These two sites lie between Upminster and Aveley, within the Thames Chase Community Forest. In the 1970s both sites were still farmland and cropmarks in the hot summer of 1976 lead to the discovery of the archaeological sites. A series of ditches marked out the sites of farms and fields of prehistoric and Roman date.
One of the earliest finds recovered from the excavations at Hunts Hill Farm was a flint arrowhead of the Early Bronze Age. In a later period someone placed it in a posthole, perhaps as a foundation deposit for a new building.
The first evidence of settlement at Hunts Hill Farm dates to the Middle Bronze Age. Archaeologists found the slight traces of their settlement: just a few pits and postholes. More is known about the Late Bronze Age and Early Iron Age occupation: when a series of post-built round houses was built within larger enclosures. The needs of livestock were served by several large wells and waterholes, some of which contained the remains of dung beetles and the bracken that may have been used as fodder.
These people continued an earlier tradition of burying pots or pottery in the ground. One pit, dated 1000–800 BS, contained the remains of at least 28 smashed pots.
At the end of the Iron Age a large rectangular enclosure, about 60m by 50m, with a gateway facing north, dominated the hill. In the bottom of a ditch was a coin of King Cunobelin who ruled from Camulodunum (now Colchester).
After the Roman conquest much of Hunts Hill Farm was used as farmland. The Late Iron Age enclosure was remodelled, perhaps adapted as a stock enclosure. More fields or paddocks and animal enclosures were laid out and new wells or waterholes were dug. In their waterlogged deposits were the seeds of carrot, coriander and celery, and the head of a honey bee, one of only six known in Roman Britain.

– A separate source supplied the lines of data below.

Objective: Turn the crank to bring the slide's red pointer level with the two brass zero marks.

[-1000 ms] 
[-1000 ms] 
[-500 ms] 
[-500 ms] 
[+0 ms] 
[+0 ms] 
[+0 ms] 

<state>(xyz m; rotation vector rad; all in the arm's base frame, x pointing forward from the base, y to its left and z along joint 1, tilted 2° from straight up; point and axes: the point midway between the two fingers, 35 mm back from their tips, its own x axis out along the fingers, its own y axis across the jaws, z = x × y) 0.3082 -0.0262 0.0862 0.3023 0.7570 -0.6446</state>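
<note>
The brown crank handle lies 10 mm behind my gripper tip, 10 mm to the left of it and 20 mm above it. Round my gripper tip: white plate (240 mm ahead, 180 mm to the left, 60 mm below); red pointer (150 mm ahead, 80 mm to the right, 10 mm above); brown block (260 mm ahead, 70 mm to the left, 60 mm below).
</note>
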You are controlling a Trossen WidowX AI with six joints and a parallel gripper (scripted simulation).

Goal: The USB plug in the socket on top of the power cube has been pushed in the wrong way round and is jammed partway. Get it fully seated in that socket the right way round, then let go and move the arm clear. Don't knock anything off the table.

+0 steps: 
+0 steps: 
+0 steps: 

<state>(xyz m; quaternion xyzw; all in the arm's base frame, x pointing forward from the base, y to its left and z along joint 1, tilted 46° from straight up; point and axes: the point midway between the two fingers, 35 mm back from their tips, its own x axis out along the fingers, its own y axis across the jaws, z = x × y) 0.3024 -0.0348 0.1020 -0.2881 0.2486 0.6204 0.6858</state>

Some of the Roman period inhabitants of the area were cremated and their ashes buried in pots, sometimes accompanied by flagons or cups. These cremations were usually set into or alongside the field ditches.
A small Early Saxon cemetery, perhaps of a family group was also lined up alongside a late Roman field ditch. Each was buried with a small iron knife, but one person had a glass bead and another a complete pot as grave goods. A settlement of this period was found at the southern end of Hunts Hill Farm where there was a well and traces of a timber house. Early Saxon pits and timber structures were also found at Whitehall Wood.
In the early medieval period a hall-house with fields and a stave-lined well was built at Hunts Hill Farm. This was possibly part of the Domesday manor known to have been in the south part of Upminster parish.
Later the site became part of a medieval ridge-and-furrow field system. Farming continued through the 20th century, when part of the site became a garden centre, selling also fodder and hay, gas canisters and, most memorably, Christmas trees. World War I uniforms were buried in the soil to act as fertilizer and hundreds of buttons were dug up. Horses were grazed on the fields in later years. Small gymkhanas were held right up until the early 1990s leaving lots of ring-pulls from fizzy drink cans for the archaeologists to find.
These two sites lie east of Upminster in an area of higher gravel terrace that is now mostly used for arable farming and market gardening, though it has also been subject to intensive gravel extraction.
A few stray flint implements of the Mesolithic period from Manor Farm are the only evidence of early prehistoric people in area. Although there was a small amount of Late Bronze Age pottery at Manor Farm, most of the evidence for prehistoric settlement – including curvilinear gullies that may have marked the site of a round house – date to the Early to Middle Iron Age.
During the Later Iron Age a pair of large, roughly rectangular defensive enclosures dominated the Great Sunnings Farm site. These were linked and had steep-sided ditches about 4m wide and 2m deep. People continued to live here during the early Roman period, dumping rubbish in the old ditches and digging wells or waterholes for stock. During the 2nd century a system of long narrow fields had been laid out across the site.
At Manor Farm a small Early Roman cemetery of five cremation burials included the burial of a young woman, whose ashes were placed in a pottery flagon. Some of these people were buried with pottery jars and small flagons.
A few fragments of Early Saxon pottery show that people still lived on the Manor Farm site after the Roman period, although little is known of this period.